Sunday, February 28, 2016

Aaron Collier, Continued...

Aaron Collier                  Photo Courtesy of Jonathan Traviesa
This post will make more sense if you read the previous piece about Aaron Collier's show at Tulane.

Aaron Collier and I exchanged emails before I wrote a post about about his show. When it was finished I sent him a link to the piece I wrote about his work and invited a response from him. I told him that I am more interested in a dialogue than hit and run art writing. It is not customary for artists to respond to art reviews, but I am not really a critic. I aim to articulate my experience of artworks and my thoughts about art more broadly. I asked Aaron to share his thoughts about what I wrote and he did. I found these passages illuminating and asked him if I could post them here. I have his okay. His comments are in blue. 

On the medium:

AC: One of the mesmerizing features of using the Flashe, which I think you picked up on but relate to differently than I did, is its ability to seep and flatten and settle without any texture. Whereas you noted that the effect was like trying to meet the gaze through mirrored sunglasses (feeling denied "entry"), I perceive the lure to keep pulling me as the viewer closer, closer, closer into the work, with the scale of the painting filling the periphery and enveloping.  But, the lines do, in my opinion, too, remain elusive. I don't find myself "stopping" at the texture or the viscosity of the paint in the same way that oils stop me at their swell or shiny surface...  With Flashe, I don't follow the allure only to pull back and declare the surface distant so much as persisting in following the mark into a seemingly endless recessive space.

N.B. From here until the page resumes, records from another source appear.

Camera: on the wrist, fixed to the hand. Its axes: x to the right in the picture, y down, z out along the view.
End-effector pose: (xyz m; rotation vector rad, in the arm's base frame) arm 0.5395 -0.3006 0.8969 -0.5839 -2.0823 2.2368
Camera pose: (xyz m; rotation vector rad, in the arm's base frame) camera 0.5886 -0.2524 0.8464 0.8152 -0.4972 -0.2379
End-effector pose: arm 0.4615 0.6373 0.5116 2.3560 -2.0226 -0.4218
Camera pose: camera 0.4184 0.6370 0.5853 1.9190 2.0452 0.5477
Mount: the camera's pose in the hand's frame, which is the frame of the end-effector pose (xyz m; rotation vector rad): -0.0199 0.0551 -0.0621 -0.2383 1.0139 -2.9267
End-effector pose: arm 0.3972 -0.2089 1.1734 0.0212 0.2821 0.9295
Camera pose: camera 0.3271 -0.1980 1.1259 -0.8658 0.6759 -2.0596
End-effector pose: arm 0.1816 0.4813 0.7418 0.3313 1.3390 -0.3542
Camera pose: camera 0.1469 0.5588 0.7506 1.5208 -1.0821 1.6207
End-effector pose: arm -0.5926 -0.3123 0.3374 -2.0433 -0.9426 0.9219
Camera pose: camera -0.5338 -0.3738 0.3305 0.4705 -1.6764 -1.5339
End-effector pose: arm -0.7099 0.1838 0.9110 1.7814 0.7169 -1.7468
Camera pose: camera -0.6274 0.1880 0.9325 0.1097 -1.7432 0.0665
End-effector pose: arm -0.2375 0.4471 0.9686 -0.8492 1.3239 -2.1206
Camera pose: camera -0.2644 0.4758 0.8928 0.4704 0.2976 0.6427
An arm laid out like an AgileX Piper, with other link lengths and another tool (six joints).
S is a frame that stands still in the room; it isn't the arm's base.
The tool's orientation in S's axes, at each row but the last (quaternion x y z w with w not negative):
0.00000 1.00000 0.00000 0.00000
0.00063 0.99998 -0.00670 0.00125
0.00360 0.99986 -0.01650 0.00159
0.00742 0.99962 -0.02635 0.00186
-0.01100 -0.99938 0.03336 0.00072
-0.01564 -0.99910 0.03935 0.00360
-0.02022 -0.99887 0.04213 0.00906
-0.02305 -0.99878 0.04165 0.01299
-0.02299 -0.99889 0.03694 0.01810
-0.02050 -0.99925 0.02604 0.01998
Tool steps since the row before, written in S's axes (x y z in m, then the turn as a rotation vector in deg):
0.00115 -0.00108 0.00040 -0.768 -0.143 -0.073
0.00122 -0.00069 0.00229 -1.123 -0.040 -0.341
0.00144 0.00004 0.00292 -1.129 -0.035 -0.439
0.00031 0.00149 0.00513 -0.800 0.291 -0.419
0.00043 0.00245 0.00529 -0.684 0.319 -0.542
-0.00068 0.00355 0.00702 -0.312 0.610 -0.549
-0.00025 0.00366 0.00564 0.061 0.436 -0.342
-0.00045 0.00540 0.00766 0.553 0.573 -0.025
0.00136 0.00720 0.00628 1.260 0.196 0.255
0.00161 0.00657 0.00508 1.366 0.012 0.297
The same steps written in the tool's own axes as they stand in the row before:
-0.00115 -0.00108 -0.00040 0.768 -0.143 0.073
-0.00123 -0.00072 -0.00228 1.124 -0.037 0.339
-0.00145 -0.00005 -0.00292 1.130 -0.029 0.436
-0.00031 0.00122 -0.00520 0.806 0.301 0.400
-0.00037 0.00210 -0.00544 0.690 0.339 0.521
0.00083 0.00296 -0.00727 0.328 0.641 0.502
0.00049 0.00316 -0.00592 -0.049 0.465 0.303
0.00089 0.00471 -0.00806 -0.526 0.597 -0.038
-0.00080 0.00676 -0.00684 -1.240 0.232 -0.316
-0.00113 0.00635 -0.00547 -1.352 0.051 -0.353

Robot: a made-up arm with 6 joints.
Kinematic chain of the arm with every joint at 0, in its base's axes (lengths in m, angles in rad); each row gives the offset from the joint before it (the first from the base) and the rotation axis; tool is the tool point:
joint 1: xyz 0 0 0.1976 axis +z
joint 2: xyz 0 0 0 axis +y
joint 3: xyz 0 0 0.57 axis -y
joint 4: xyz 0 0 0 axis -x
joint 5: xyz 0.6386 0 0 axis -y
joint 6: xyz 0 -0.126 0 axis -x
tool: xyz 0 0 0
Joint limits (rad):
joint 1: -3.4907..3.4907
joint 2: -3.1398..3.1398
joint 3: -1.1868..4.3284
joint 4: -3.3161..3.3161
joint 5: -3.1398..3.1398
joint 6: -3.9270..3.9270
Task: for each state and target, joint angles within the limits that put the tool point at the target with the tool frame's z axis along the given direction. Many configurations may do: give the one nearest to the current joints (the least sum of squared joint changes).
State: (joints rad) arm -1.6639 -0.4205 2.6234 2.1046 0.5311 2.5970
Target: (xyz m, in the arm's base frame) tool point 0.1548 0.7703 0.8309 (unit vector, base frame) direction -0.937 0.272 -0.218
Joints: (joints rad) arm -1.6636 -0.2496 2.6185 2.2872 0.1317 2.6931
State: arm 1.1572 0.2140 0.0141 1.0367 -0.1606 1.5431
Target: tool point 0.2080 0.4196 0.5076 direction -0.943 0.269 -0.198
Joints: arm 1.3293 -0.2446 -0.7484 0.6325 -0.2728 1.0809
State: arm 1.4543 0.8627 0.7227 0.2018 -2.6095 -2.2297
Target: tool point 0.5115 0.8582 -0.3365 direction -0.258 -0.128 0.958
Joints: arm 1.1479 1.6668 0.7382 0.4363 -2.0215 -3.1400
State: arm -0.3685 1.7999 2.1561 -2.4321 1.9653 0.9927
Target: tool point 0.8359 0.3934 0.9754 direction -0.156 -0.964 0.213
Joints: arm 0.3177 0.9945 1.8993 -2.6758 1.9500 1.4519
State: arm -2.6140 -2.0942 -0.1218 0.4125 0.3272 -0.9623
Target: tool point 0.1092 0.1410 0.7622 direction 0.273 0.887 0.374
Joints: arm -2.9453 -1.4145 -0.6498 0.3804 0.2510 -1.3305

This issue of surface is so interesting to me and it comes up again and again when looking at and talking about paintings. Surface is related to what with some paintings feels like an ideal viewing distance. Sometimes I see a painting that draws me in but as I move closer the image stiffens or the illusion of distance closes. Sometimes though what you see from a distance gets stranger upon closer examination. I like that. I like leaning in and wondering how is that put together? 

On the owls: 

AC: The three owls, in my own estimation, were a way of suggesting that the physical world is not necessarily more revelatory than the illusory world of the images, so yourself feeling scattered back to the images is great to hear...  The pigeon reference was super sharp and poignant there, and I had not even considered such!  The owls seeming so physical and present and certain at first, only to break down and reveal their plastic seams and decoy-ness, was a hope as I considered their inclusion. 

Aaron Collier  Looking Into  Photo Courtesy of the Artist
Aaron Collier    Looking At    Photo Courtesy of the Artist

On contrasting experience:

AC: I found it interesting that you connected with the piece that sought to deny connection, those horizontal bands resisting "entry" or the "picture as window," an allusion that many of the other paintings were intended to construct.  Looking At is intended to contrast Looking Into, its neighbor to the right, the former obstructing entry (perhaps for the blue snippet in the bottom left?) and the latter inviting it.  But, I totally believe that we ask paintings to woo us in our own idiosyncratic ways...

I am caught on the phrase "intended to construct." Maybe this is part of what I sense in some of the works: the construction following the intention rather than the construction occurring simultaneously with, not so much intention as a hunch. Maybe the paintings in which the intention was accomplished successfully lack an open-ended quality or weirdness that I am attracted to. The piece titled Looking At is weird and I like that. Of course another viewer may have the opposite reaction, seek a kind of intention or closure. 

(Aaron, thank you for your thoughts and for extending the conversation.)